Display and Desktop Interface#

Display Capabilities#

Video Outputs

  • Display output for the host operating system is provided by a PCIe add-in GPU installed in the PCIe x16 Gen5 slot.

  • The BMC Mini DisplayPort output is reserved for BMC console access and platform management and is not used for the primary desktop display.

Audio Support

  • USB Audio

  • Bluetooth Audio

Desktop Experience#

  • Interface: Regular Ubuntu desktop

  • Pre-installed: NVIDIA Container Toolkit, NVIDIA CUDA Toolkit, Data Center GPU Manager, NVIDIA DOCA-OFED, NVIDIA GPU Driver, NVIDIA Optimized Kernel

  • Graphics: Ubuntu (XOrg) GUI desktop with preinstalled browser

  • Acceleration: Desktop and application acceleration using OpenGL/Vulkan

  • Video: Desktop video acceleration (nvenc/nvdec) for browsers and media players (VLC)

DRM Content Support

  • Browser playback in fallback resolutions

  • Enhanced copy protection consistent with Ubuntu 24.04 and NVIDIA GPU driver capabilities.

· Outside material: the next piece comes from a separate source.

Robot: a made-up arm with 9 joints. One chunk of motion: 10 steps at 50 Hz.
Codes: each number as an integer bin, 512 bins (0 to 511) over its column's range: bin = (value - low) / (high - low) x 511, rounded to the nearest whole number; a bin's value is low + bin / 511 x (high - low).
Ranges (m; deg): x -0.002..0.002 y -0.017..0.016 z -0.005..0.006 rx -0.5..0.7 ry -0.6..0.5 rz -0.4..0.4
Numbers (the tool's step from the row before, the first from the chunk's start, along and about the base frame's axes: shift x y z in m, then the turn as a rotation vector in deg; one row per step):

Performance and Power Management#

  • RTD3: Runtime D3 support

  • Power States: Product-defined PStates for optimized performance

  • Suspend/Resume: Basic functionality support

Software Stack#

Core AI Libraries#

NVIDIA AI Software

  • NCCL (NVIDIA Collective Communications Library)

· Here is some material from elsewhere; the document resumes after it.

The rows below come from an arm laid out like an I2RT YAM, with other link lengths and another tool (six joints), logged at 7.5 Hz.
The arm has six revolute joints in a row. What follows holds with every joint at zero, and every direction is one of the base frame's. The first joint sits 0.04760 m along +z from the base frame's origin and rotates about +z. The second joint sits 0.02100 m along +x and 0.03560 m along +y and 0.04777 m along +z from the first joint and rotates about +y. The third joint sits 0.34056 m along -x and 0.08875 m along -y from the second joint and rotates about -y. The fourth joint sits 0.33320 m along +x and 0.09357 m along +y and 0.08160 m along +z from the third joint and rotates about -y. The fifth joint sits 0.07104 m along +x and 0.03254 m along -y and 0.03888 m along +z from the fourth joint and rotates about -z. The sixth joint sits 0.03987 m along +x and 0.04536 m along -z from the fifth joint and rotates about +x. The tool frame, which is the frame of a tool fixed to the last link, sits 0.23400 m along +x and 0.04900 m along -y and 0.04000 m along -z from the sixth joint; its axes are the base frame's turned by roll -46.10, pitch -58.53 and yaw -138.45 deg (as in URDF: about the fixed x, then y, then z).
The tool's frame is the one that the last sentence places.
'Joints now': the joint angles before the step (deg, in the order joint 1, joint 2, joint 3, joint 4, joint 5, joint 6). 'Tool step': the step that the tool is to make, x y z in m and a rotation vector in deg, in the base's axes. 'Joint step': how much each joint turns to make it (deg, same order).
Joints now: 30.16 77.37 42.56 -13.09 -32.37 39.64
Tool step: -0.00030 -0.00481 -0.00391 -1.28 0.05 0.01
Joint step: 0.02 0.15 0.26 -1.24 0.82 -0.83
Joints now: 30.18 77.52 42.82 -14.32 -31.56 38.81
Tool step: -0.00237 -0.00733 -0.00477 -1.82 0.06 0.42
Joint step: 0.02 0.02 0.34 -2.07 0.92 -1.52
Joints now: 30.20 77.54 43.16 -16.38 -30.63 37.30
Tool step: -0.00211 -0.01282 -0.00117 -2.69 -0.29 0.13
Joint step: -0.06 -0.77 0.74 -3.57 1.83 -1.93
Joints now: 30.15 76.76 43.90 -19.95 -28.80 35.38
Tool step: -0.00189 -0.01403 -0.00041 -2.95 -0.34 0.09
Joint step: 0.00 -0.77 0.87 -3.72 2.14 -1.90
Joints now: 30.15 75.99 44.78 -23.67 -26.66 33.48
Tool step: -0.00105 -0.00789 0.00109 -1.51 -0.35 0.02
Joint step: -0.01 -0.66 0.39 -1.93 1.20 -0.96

  • cuDNN (CUDA Deep Neural Network library)

  • TensorRT-LLM

  • TensorRT

  • All supported toolkits and math libraries

CUDA Toolkit

  • CUDA 13.1

  • Latest fully-tested CUDA Toolkit, with CUDA examples included

Development Tools#

Linux Development Tools

  • build-essentials

  • gdb, vim

  • Support for C, C++, Perl, Python development

GPU Development Tools

  • Nsight Systems

  • Nsight Compute

  • Nsight Graphics

  • Nsight Deep Learning Designer

  • JupyterLab extensions

  • CUDA GDB

Container and Orchestration#

Docker Support

  • NVIDIA Docker containers

  • NVIDIA Container Runtime for Docker included

  • Multiple bare metal container support

Data Science and Analytics#

RAPIDS OSS project support

  • cuDF

  • cuML

  • cuGraph

  • XGBoost

Deep Learning Frameworks

  • vLLM

  • SGLang

  • PyTorch

  • TensorRT

  • cuDNN

Compute Support

  • OpenCL support included

Additional Software Support#

  • Omniverse: NVIDIA Omniverse support

  • GPU Driver: GSP-RM/OpenRM-based NVIDIA Open GPU Kernel (nvidia-open) driver as the default configuration.

System Management#

Monitoring and Diagnostics#

System Monitoring

  • nvidia-smi for basic system health monitoring

  • GPU and CPU telemetry through system monitoring agents

  • Out-of-band telemetry made available through the Baseboard Management Controller

Hardware Diagnostics

  • Hardware error recording (FDR) for error history

  • Field diagnostics software for RMA flow management

  • Manufacturing diagnostics with external SOC support for MODS

  • CPU and GPU testing capabilities

Remote Management

  • Secure out-of-band remote management through BMC (web UI and Redfish)

Security Features#

Secure Boot and TPM

  • Secure boot and TPM (Trusted Platform Module) support

  • Default: ON

Firmware Security

  • Signing infrastructure for all firmware/BSP components

  • Secure firmware updates through BMC and UEFI

Performance Specifications#

Chip Features#

CPU Configuration

  • Architecture: 72-core NVIDIA Grace CPU based on ARM Neoverse V2.

  • CPU–GPU Topology: Grace CPU connected to a single Blackwell B300 GPU through NVIDIA NVLink Chip-to-Chip, as defined in the DGX Station GB300 reference platform.